#### [Task objective]
The response should consist of every line below, restated exactly, with no pictures.

(Information supplied Opens)

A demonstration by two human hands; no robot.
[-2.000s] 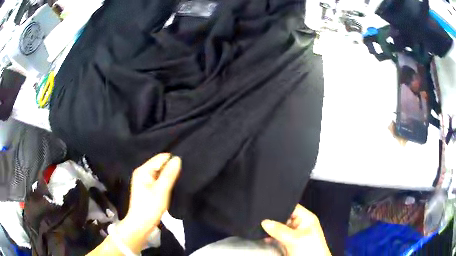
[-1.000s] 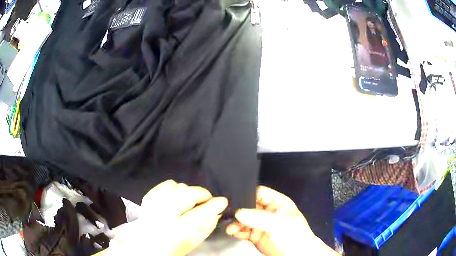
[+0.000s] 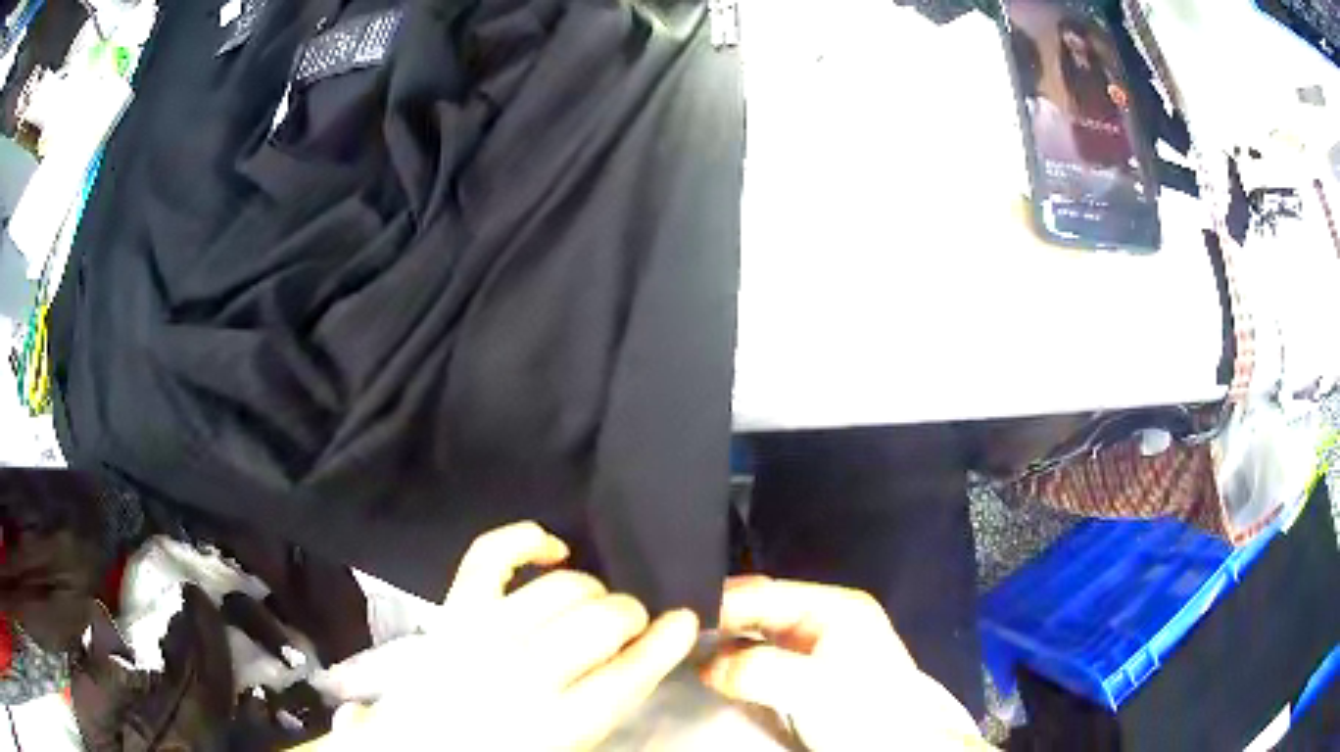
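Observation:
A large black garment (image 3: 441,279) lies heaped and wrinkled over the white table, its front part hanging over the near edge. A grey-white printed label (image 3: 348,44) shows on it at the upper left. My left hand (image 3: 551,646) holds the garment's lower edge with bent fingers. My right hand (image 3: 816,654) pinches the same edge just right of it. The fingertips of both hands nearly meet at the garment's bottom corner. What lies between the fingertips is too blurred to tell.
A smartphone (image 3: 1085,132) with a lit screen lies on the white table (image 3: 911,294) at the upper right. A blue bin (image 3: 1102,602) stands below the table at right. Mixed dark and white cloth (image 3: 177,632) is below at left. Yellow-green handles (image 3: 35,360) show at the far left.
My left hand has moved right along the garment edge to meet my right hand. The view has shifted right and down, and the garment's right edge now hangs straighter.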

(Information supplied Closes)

#### [Result]
A demonstration by two human hands; no robot.
[-2.000s] 
[-1.000s] 
[+0.000s] 
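Observation:
A large black garment (image 3: 441,279) lies heaped and wrinkled over the white table, its front part hanging over the near edge. A grey-white printed label (image 3: 348,44) shows on it at the upper left. My left hand (image 3: 551,646) holds the garment's lower edge with bent fingers. My right hand (image 3: 816,654) pinches the same edge just right of it. The fingertips of both hands nearly meet at the garment's bottom corner. What lies between the fingertips is too blurred to tell.
A smartphone (image 3: 1085,132) with a lit screen lies on the white table (image 3: 911,294) at the upper right. A blue bin (image 3: 1102,602) stands below the table at right. Mixed dark and white cloth (image 3: 177,632) is below at left. Yellow-green handles (image 3: 35,360) show at the far left.
My left hand has moved right along the garment edge to meet my right hand. The view has shifted right and down, and the garment's right edge now hangs straighter.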

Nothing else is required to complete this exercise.